[Stored dataset items]
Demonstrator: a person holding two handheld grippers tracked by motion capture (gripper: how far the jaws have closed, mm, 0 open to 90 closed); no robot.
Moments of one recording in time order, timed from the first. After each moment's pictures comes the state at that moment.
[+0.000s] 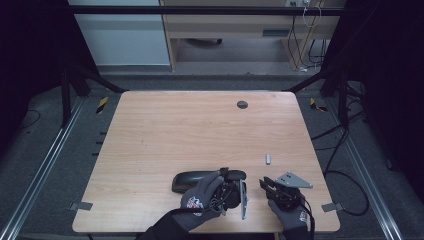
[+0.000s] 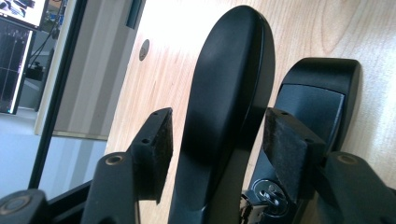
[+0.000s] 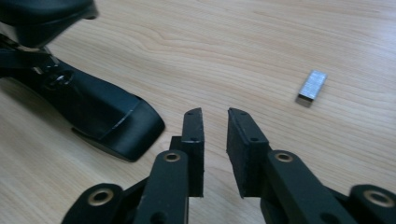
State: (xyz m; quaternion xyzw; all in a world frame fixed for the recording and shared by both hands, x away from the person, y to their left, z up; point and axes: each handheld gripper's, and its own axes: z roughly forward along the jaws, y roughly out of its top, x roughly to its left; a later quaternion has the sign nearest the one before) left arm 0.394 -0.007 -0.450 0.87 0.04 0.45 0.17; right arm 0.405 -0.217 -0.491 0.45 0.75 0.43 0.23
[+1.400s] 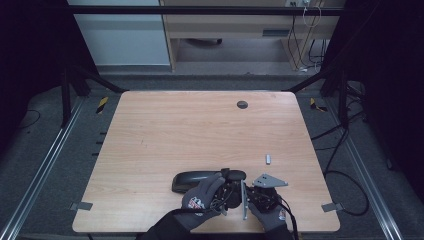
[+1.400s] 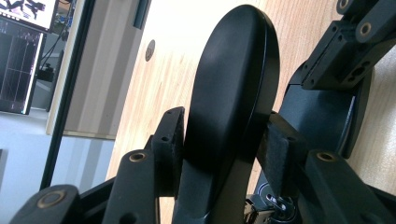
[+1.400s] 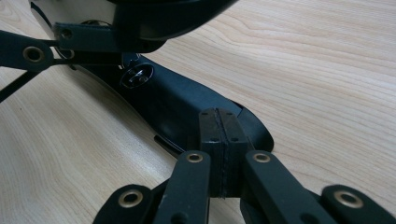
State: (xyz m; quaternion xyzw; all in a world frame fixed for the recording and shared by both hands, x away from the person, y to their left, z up) left arm 0.394 -0.009 -0.453 0.87 0.04 0.47 0.16; right arm 0.411 -0.165 -0.505 0.41 0.78 0.45 0.15
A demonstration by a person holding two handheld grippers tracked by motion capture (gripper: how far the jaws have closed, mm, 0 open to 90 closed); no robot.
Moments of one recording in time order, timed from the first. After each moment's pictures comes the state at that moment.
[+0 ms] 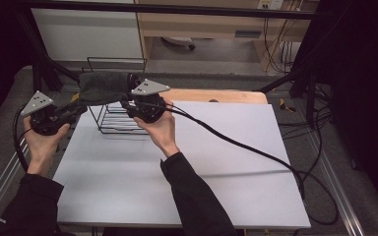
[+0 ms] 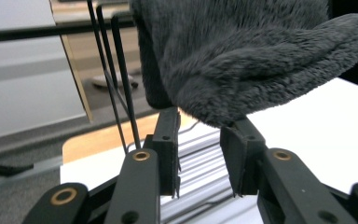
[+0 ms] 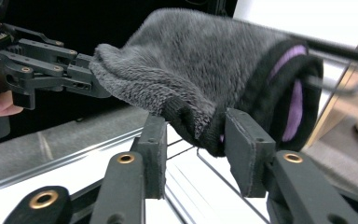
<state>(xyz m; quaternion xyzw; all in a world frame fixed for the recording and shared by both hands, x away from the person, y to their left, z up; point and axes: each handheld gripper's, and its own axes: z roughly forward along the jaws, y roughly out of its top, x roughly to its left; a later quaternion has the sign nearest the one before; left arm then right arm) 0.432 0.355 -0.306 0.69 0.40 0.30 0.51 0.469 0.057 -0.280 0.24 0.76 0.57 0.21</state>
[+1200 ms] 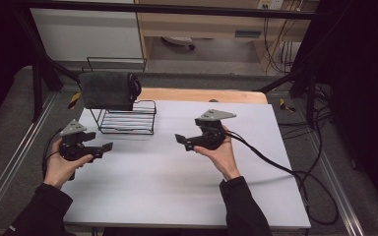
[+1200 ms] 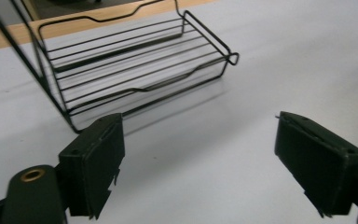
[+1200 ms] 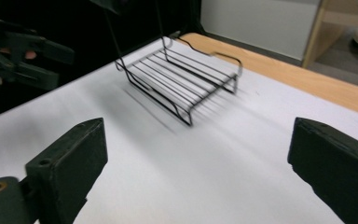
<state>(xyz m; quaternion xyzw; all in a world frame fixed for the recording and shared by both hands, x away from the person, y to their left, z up) 0.408 0.306 -0.373 0.77 0.43 0.19 0.42 0.436 -0.101 -0.344 0.33 0.77 0.52 0.14</state>
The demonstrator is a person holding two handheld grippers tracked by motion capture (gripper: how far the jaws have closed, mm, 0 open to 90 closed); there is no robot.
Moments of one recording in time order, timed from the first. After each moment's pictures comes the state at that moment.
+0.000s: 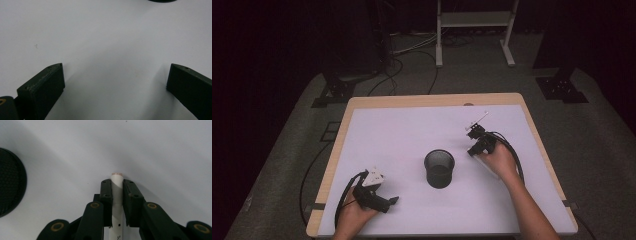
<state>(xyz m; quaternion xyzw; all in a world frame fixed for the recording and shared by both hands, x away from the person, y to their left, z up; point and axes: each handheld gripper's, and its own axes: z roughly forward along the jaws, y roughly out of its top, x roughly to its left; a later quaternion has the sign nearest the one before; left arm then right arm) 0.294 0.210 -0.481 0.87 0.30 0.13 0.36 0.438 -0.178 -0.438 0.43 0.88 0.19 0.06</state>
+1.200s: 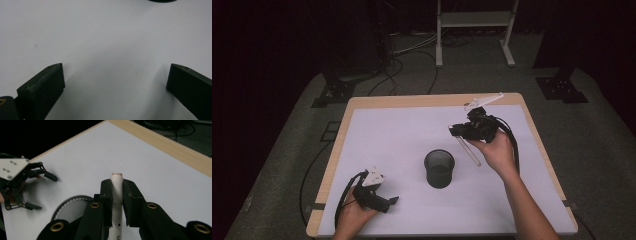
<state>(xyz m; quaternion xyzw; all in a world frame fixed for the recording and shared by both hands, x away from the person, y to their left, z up) 0.294 0.210 -0.481 0.87 0.30 0.13 0.36 0.386 -0.150 -0.316 0.33 0.84 0.43 0.09</state>
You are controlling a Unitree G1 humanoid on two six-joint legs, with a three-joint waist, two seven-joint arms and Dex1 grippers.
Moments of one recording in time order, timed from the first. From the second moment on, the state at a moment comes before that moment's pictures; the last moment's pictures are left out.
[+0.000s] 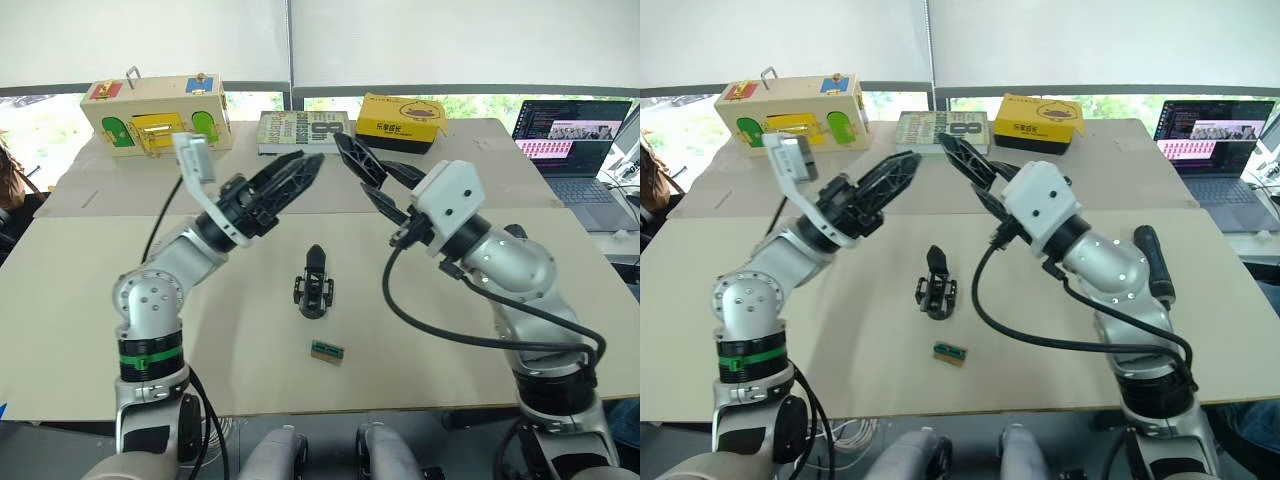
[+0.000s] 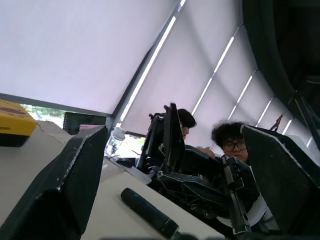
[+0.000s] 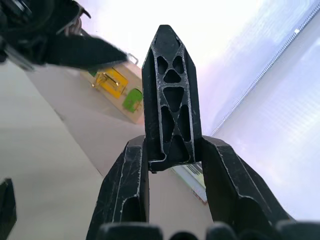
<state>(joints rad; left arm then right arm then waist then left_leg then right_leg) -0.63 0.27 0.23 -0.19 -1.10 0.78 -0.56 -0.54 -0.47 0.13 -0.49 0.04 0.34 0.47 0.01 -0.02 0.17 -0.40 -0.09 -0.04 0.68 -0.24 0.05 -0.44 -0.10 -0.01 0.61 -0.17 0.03</state>
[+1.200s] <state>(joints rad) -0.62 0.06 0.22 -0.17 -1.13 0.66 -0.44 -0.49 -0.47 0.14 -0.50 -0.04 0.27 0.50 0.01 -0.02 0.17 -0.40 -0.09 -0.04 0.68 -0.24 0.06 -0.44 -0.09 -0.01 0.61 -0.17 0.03</state>
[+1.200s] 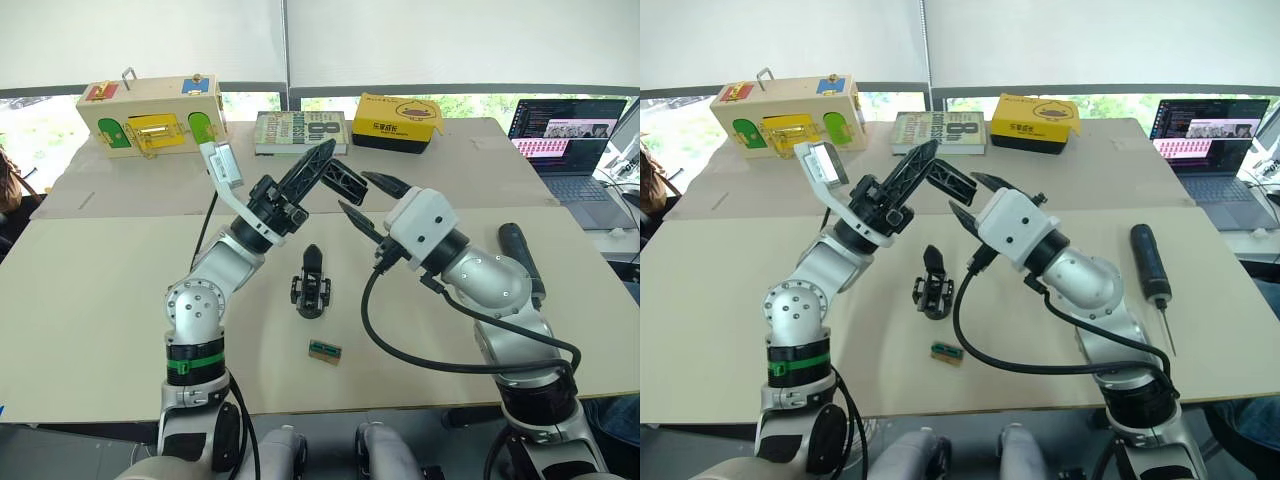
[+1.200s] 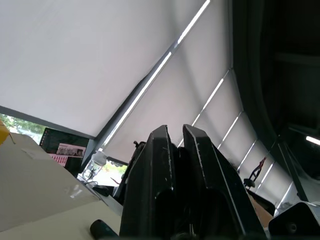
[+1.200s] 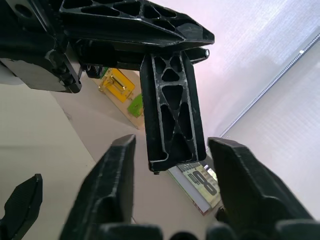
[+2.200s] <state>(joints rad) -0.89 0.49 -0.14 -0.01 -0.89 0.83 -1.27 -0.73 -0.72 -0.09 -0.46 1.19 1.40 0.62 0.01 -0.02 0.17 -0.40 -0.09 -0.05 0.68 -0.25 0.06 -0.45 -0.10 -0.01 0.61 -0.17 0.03</state>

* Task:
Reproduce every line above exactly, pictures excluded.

* Reply:
Demonstrator: a person holding two handheld grippers tracked by motion capture (gripper: how far the jaws have closed, mm, 0 open to 90 closed); no robot.
Moments of one recording in time order, timed from the first. After each moment's pictures comes the state at that moment.
[+0.000s] 
[+0.000s] 
[+0.000s] 
State: (xyz m; quaternion xyzw; all in a world frame fixed for the recording and shared by both hands, x away from the person, y to their left, z up; point and axes: each handheld gripper's, and its own axes: z roughly forward along the jaws, y roughly out of its top, x roughly to its left; a later quaternion has the sign nearest the one before) left arm 0.394 -0.007 -0.450 0.87 0.04 0.45 0.17; right arm 0.405 -0.217 -0.491 0.45 0.75 0.43 0.23
[+1.400s] 
[+1.400s] 
[+1.400s] 
State: (xyz m; quaternion xyzw; all in a world frame fixed for the recording and shared by both hands, x away from the person, y to their left, z up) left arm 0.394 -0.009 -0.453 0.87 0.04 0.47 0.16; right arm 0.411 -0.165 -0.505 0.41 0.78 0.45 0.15
A demonstration by a person holding two handheld grippers tracked by motion capture (gripper: how far the jaws have closed, mm, 0 open to 90 closed); no robot.
Moments of one recording in time order, timed from the first. After each moment's pictures comes the state at that moment.
[+0 ms] 
[+0 ms] 
[+0 ms] 
<state>(xyz m; quaternion xyzw; all in a world frame fixed for the recording and shared by both hands, x away from the person, y to their left, z up; point and axes: each handheld gripper's, and its own axes: z roughly forward along the jaws, y roughly out of its top, x roughly to its left; a later quaternion has the sign nearest the one before; left arm then right arm) 0.432 0.355 -0.306 0.69 0.40 0.30 0.51 0.469 0.057 -0.280 0.24 0.76 0.57 0.21</state>
[+1200 ms] 
[+1200 ms] 
[+1200 ms] 
<state>(xyz m; quaternion xyzw; all in a world frame fixed for the recording and shared by both hands, x away from the person, y to their left, z up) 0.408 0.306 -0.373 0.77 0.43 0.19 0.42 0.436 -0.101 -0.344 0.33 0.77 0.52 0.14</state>
The demonstrator is a person holding two handheld grippers tracked by motion capture (gripper: how far the jaws have closed, mm, 0 open to 90 closed); there is no robot.
Moments of one recording in time order, timed from the first. After each moment's pictures comes the state at that moment.
+0.000s: 
<state>(xyz m; quaternion xyzw; all in a world frame fixed for the recording and shared by both hands, x away from the person, y to their left, z up; point and axes: each handheld gripper's, and its own axes: z roughly forward along the jaws, y roughly out of its top, x roughly to its left; a later quaternion has the sign nearest the one before; left arm then right arm) 0.294 0.210 -0.481 0.87 0.30 0.13 0.36 0.438 -0.178 -0.438 0.43 0.88 0.19 0.06</state>
+1.200s: 
<state>(xyz m; quaternion xyzw; all in a world frame fixed for the recording and shared by both hands, x away from the person, y to their left, z up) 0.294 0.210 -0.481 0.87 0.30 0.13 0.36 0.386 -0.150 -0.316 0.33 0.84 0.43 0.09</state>
You are controlling a Unitree G1 humanoid on two six-joint legs, with a three-joint waist, two seven-joint arms and Dex1 grippers.
Moments of one recording in time order, timed from the first. From the second moment on, the state at a moment comes before that moment's pictures; the last moment's pictures are left out.
[+0.000s] 
[+0.000s] 
[+0.000s] 
<state>(joints rad; left arm then right arm then waist then left_leg then right_leg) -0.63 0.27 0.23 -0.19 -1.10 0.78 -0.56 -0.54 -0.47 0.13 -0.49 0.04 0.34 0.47 0.01 -0.02 0.17 -0.40 -0.09 -0.04 0.68 -0.24 0.05 -0.44 -0.10 -0.01 0.61 -0.17 0.03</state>
[+1.200s] <state>(joints rad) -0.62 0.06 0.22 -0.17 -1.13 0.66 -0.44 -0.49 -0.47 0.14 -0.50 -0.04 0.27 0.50 0.01 -0.02 0.17 -0.40 -0.09 -0.04 0.68 -0.24 0.06 -0.44 -0.09 -0.01 0.61 -0.17 0.03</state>
[+1.200s] 
[+1.200s] 
[+1.200s] 
[+2.200s] <state>(joints rad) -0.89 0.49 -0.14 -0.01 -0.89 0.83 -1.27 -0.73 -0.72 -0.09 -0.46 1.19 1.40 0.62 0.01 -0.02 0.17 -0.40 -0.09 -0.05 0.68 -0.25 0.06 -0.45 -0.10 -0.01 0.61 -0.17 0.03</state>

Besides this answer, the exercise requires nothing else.